## Your objective
Transcribe the data exactly, pictures excluded.

## Material shown

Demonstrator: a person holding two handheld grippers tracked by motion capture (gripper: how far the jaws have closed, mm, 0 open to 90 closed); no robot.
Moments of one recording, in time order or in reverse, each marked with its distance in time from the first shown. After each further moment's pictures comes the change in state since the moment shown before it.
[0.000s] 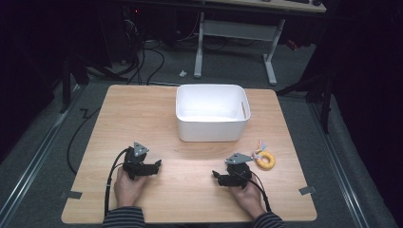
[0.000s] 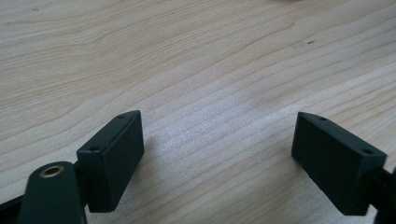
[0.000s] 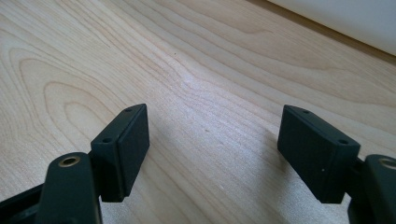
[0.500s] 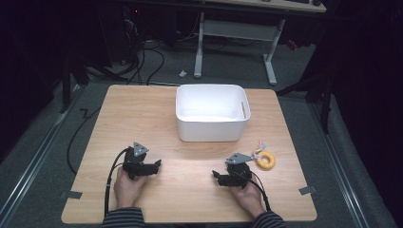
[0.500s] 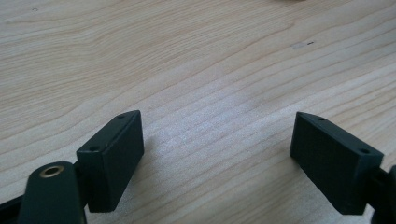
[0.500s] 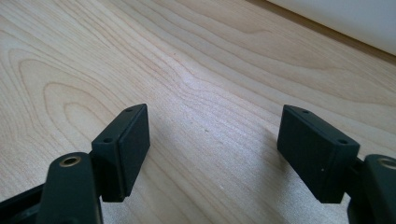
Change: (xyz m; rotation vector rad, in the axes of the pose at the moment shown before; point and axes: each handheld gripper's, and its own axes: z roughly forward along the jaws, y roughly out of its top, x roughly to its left) left arm 0.001 0.000 0.000 -0.001 -0.004 -0.006; right arm 0.000 0.000 0.000 0.000 0.000 0.001
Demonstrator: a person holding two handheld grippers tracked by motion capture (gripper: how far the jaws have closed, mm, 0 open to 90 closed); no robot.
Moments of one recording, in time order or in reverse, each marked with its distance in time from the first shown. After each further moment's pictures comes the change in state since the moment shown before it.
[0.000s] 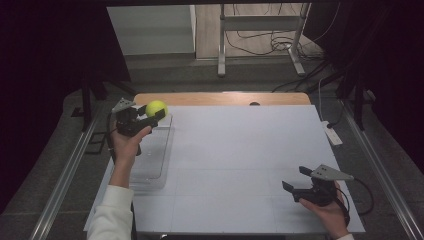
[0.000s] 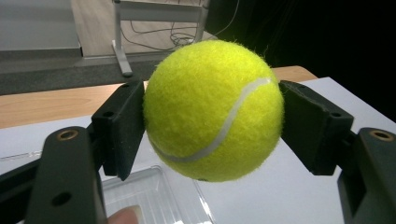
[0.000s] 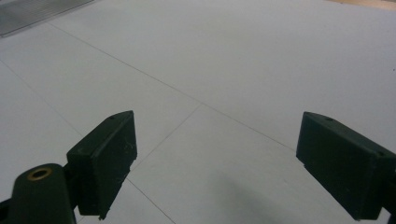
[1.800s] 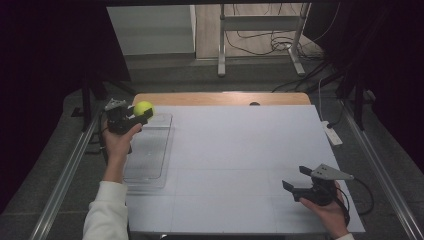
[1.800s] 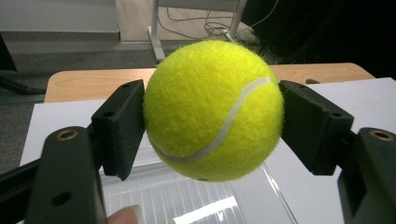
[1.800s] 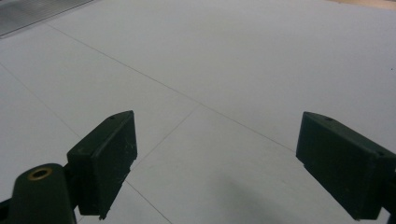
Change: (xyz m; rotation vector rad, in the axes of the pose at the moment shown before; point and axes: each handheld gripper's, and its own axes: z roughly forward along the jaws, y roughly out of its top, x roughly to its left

## Solution to the exercise
Demonstrator: a person holding two handheld grippers tracked by motion capture (gripper: how far the jaws have closed, mm, 0 open to 90 closed); no robot.
Moments of one recording, in time order or in reverse, each marked with its distance in time from the first shown. After each further moment's pictures comes the change in state since the moment shown before it.
[0.000s] 
[0.000s] 
[0.000s] 
[0.500s] 
[0.500s] 
[0.500s] 
Change: (xyz m; rotation vector rad, in the axes of the pose at the moment shown before; point and axes: each handheld gripper's, and its own axes: z roughly forward along the jaws, y roughly out of its top, x roughly to its left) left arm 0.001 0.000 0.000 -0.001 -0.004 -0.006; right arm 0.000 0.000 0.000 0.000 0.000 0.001
Demonstrator: a person holding two handheld grippers tracked by motion capture (gripper: how far the jaws have closed, mm, 0 open to 90 closed); no robot.
Moments of one recording, in time order or in reverse, each marked with its distance in time from the first shown. After each further moment's pictures comes the change in state since the moment shown before it.
[0.000s] 
[0.000s] 
[0.000s] 
[1.800s] 
[1.800s] 
[1.800s] 
Change: (xyz m; rotation vector rad, in the axes of the pose at the moment shown before; point and axes: each handheld gripper's, and its own axes: z roughly forward along the jaws, y roughly out of its top, x roughly to its left

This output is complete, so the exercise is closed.